WHAT NEEDS TO BE DONE: Each line of the records below needs repeating exactly. Skip the pictures.

Stored items from a collection:

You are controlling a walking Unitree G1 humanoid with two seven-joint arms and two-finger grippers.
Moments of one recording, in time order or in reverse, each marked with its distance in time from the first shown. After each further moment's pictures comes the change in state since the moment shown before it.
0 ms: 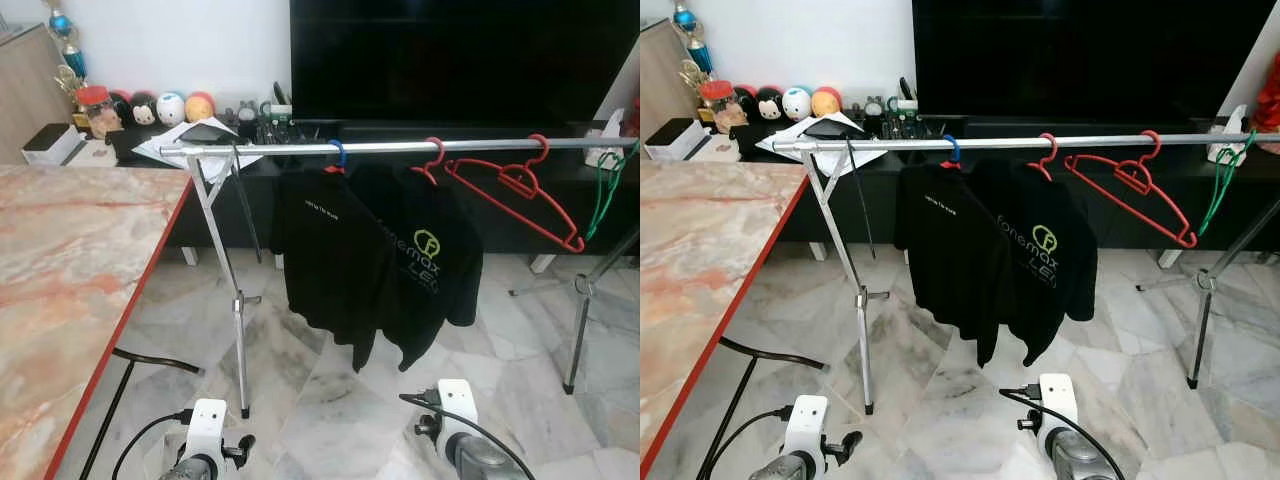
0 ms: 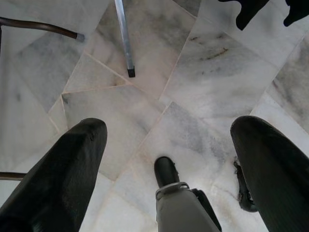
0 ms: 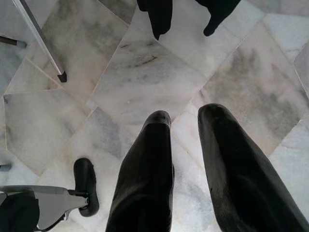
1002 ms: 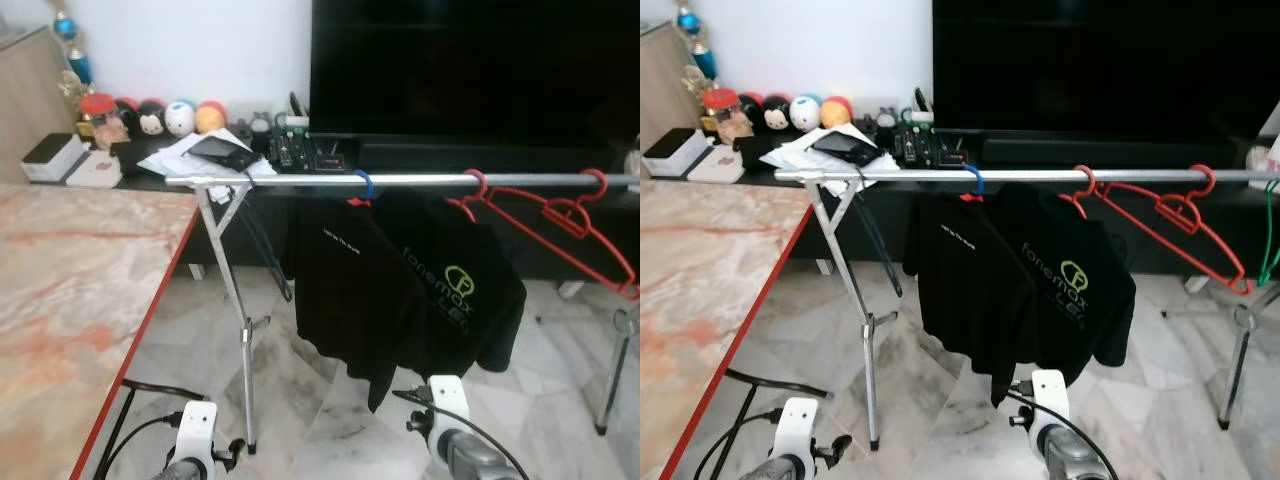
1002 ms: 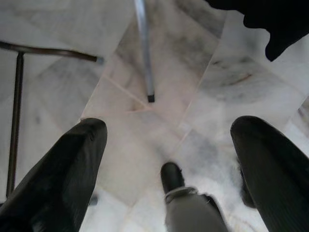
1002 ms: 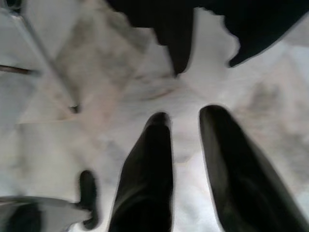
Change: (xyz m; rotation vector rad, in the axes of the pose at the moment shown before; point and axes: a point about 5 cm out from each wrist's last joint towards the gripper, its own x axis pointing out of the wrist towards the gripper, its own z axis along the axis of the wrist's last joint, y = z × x) left arm -0.001 -0.002 -0.004 0.007 0.013 -0.010; right arm -0.001 -0.003 -0.002 0.005 0.001 0.000
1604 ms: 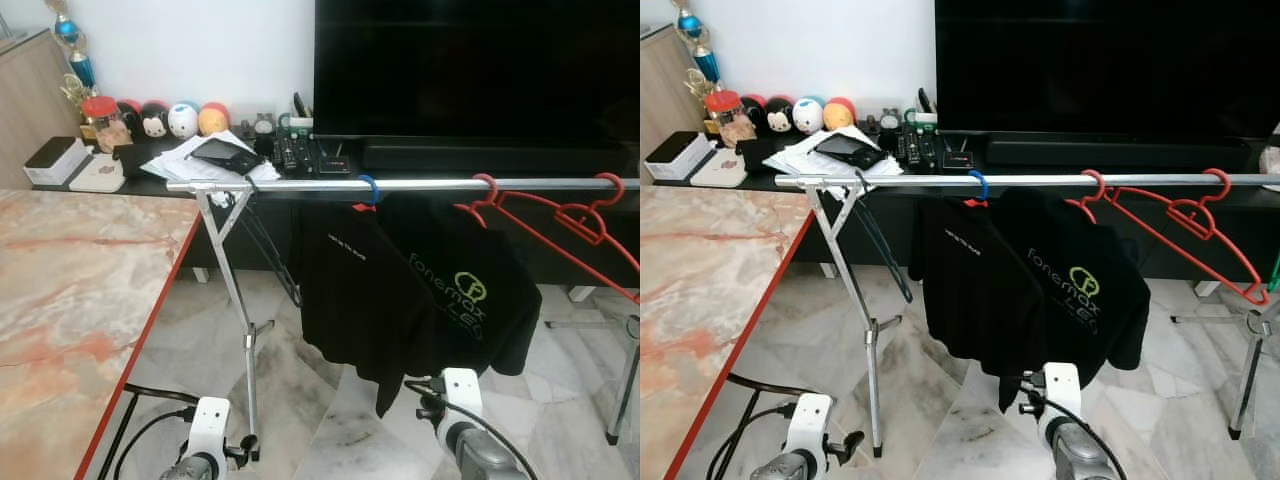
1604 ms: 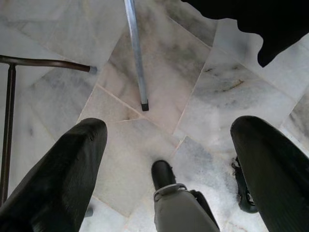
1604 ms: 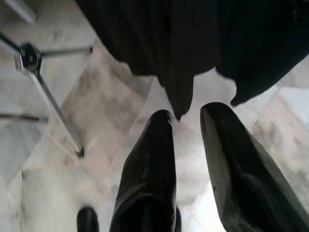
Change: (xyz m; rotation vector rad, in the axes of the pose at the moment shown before) left arm 0.001 -0.001 0.006 0.024 -0.013 -0.010; right arm -0.002 0.001 0.019 0.073 -0.209 -0.012
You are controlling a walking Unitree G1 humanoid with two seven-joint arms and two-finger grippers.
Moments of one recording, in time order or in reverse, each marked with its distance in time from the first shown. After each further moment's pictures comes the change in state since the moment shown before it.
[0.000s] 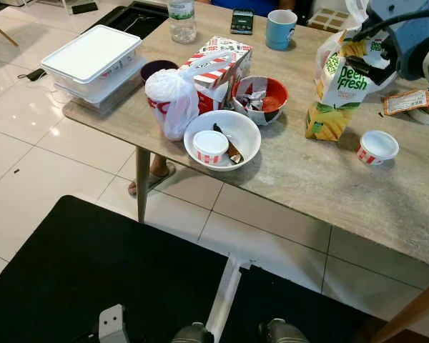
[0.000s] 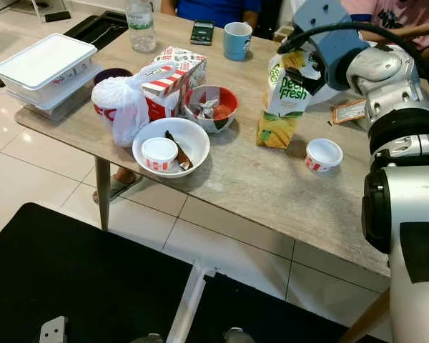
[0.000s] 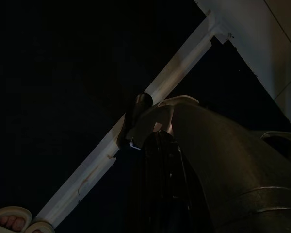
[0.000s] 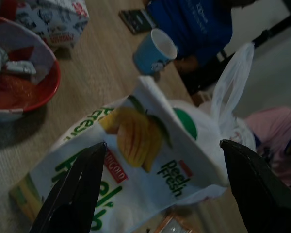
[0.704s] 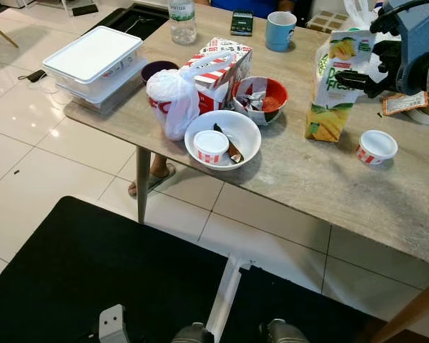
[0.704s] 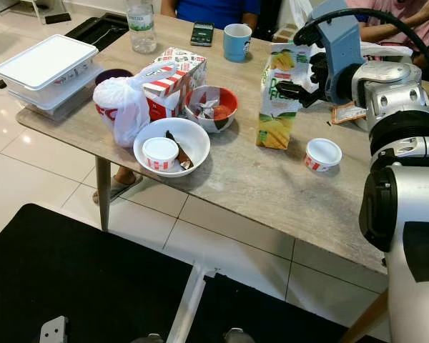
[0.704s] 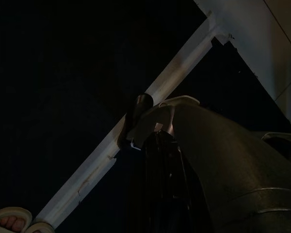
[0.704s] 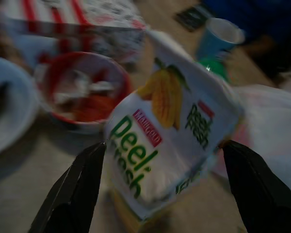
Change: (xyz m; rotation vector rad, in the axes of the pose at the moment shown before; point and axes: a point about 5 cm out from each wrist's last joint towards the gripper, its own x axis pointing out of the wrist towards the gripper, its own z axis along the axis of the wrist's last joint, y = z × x) left arm 0.001 -0.002 0.000 -0.003 -0.001 0.004; right arm -0.003 0.016 -0.005 0.343 -0.043 0.327
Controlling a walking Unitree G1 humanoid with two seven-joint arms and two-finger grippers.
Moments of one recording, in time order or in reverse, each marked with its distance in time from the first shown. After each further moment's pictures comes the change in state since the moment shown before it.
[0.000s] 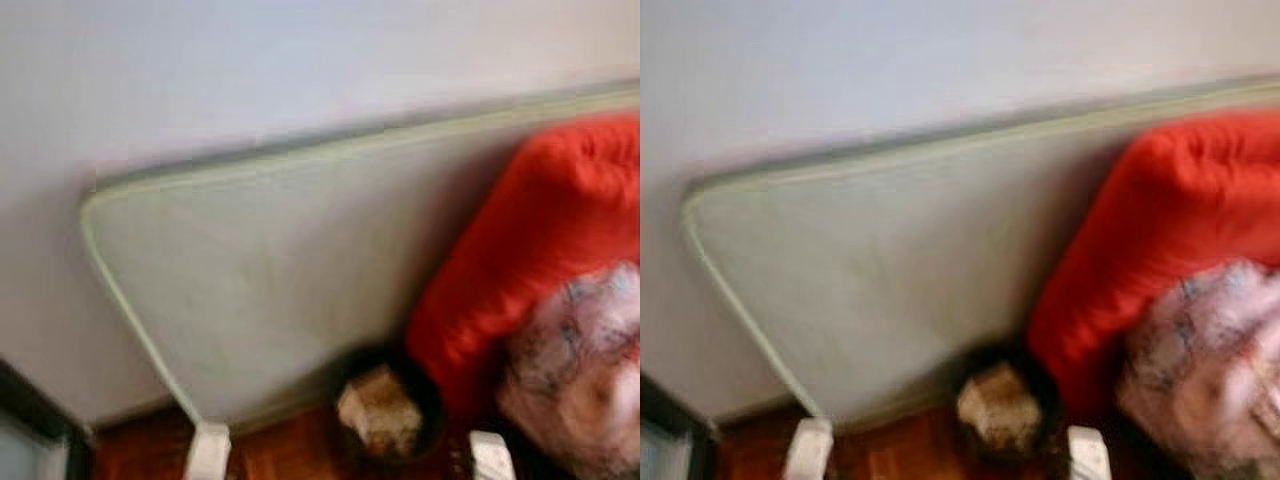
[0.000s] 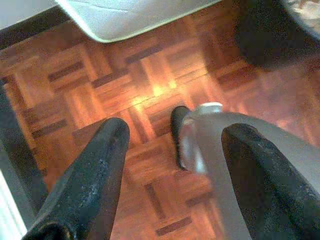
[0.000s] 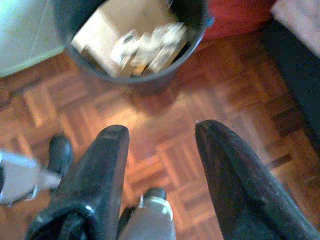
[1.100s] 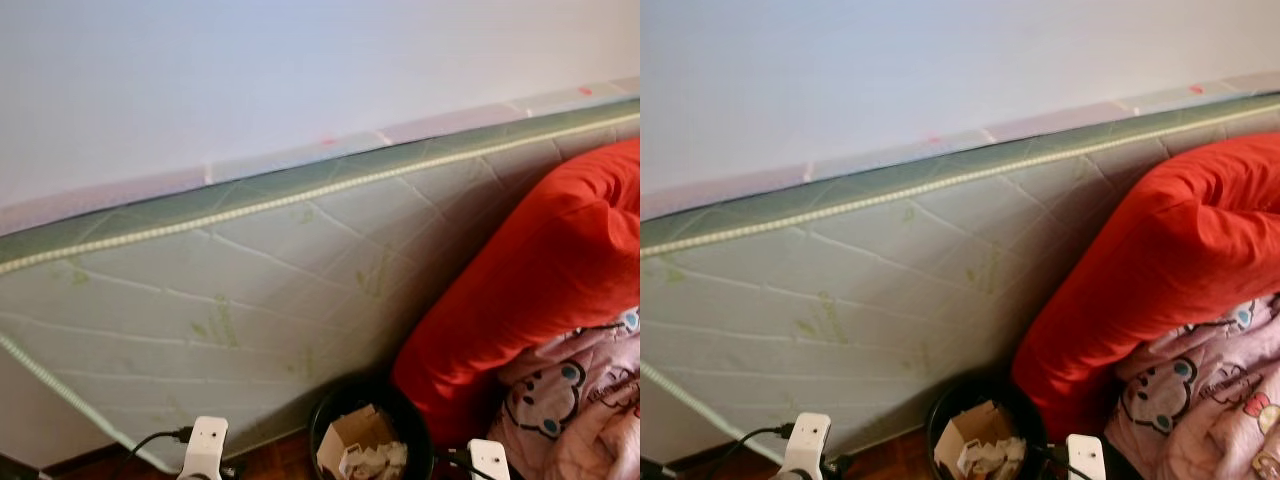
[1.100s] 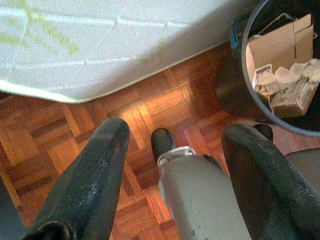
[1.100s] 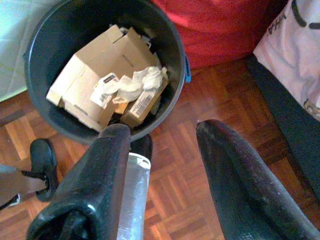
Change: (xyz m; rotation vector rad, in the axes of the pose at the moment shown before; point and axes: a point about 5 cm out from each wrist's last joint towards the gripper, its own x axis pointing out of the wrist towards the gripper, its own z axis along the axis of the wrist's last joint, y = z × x) left arm 0.003 -0.003 0.019 0.001 -0.062 -0.009; right arm 0.000 -0.002 0.005 -0.004 -0.019 -0.009
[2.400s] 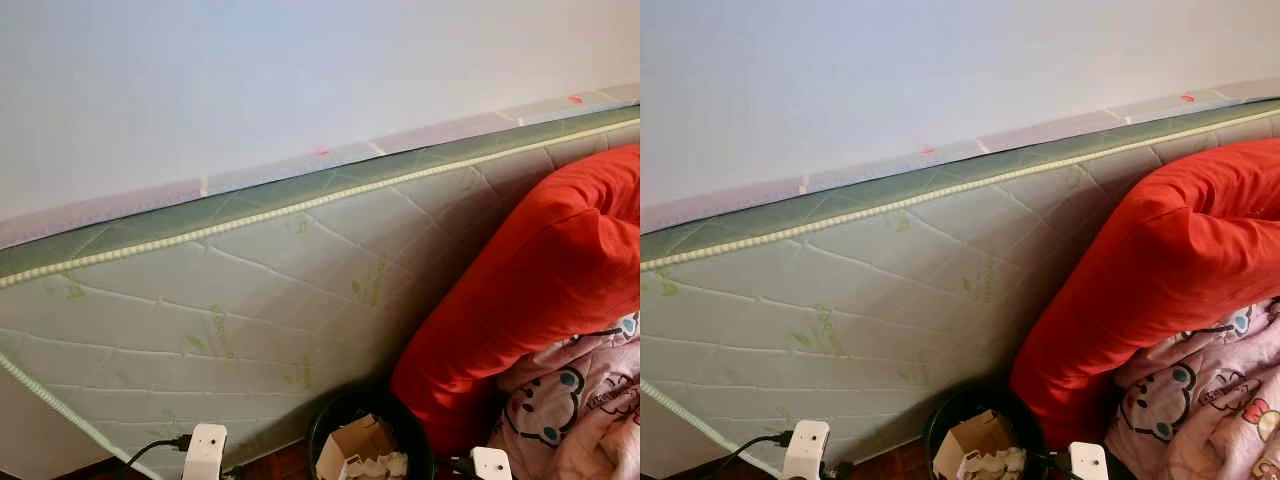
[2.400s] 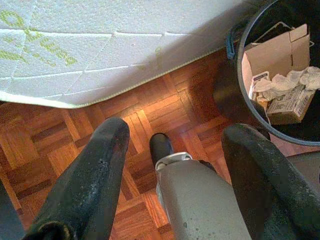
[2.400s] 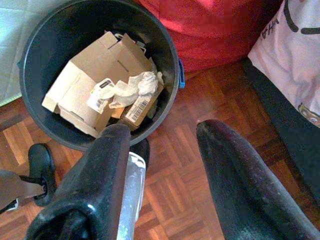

SOLUTION TO THIS EXERCISE:
You are controlling a walking Unitree G1 humanoid with two seven-joint arms and two-finger grippers.
Moments of one recording, in time order or in reverse, each marked with its distance in time from the first shown. After each further moment's pictures comes the change in state since the moment shown before it.
0 ms: 
0 ms: 
0 ms: 
1002 ms: 
1002 ms: 
1002 ms: 
Change: (xyz m; rotation vector rad, in the axes of the pose at the moment shown before; point and axes: a point about 5 cm out from each wrist's last joint towards the gripper, its own x axis pointing out of the wrist towards the gripper, its own z axis along the axis of the wrist's last joint, y = z × x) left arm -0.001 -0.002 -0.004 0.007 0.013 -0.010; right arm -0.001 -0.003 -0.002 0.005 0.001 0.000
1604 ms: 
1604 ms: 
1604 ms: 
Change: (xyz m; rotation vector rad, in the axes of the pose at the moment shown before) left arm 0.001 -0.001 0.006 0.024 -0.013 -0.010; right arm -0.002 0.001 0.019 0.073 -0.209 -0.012
You are controlling a walking Unitree G1 humanoid with two seven-joint arms and two-finger grippers.
Moments of one recording, in time order or in reverse, each marked with its distance in time from the first shown. After each further moment's pictures comes the change in state since the moment shown before it.
[0.000s] 
[0.000s] 
[0.000s] 
[0.000s] 
[0.704s] 
[0.704s] 
[0.704s] 
[0.704s] 
Change: (xyz m; rotation vector rad, in the axes of the pose at the moment shown before; point and axes: a point about 5 cm out from each wrist's last joint towards the gripper, its own x axis pointing out of the wrist towards the gripper, its own z axis along the axis of the wrist's last joint, y = z × x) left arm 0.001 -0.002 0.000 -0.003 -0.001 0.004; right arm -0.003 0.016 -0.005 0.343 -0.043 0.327
Controlling a walking Unitree G1 humanoid with two seven-joint arms and two-finger grippers.
Moments of one recording, in time order or in reverse, each marked with its distance in time from the first shown. After each further moment's pictures comes the change in state since the moment shown before it.
[0.000s] 
[0.000s] 
[0.000s] 
[1.100s] 
[1.100s] 
[1.100s] 
Change: (xyz m; rotation vector rad, in the axes of the pose at the moment shown before; point and axes: a point about 5 cm out from each wrist's last joint towards the gripper, its own x axis pointing out of the wrist towards the gripper, its own z axis along the axis of the wrist's last joint, y = z × x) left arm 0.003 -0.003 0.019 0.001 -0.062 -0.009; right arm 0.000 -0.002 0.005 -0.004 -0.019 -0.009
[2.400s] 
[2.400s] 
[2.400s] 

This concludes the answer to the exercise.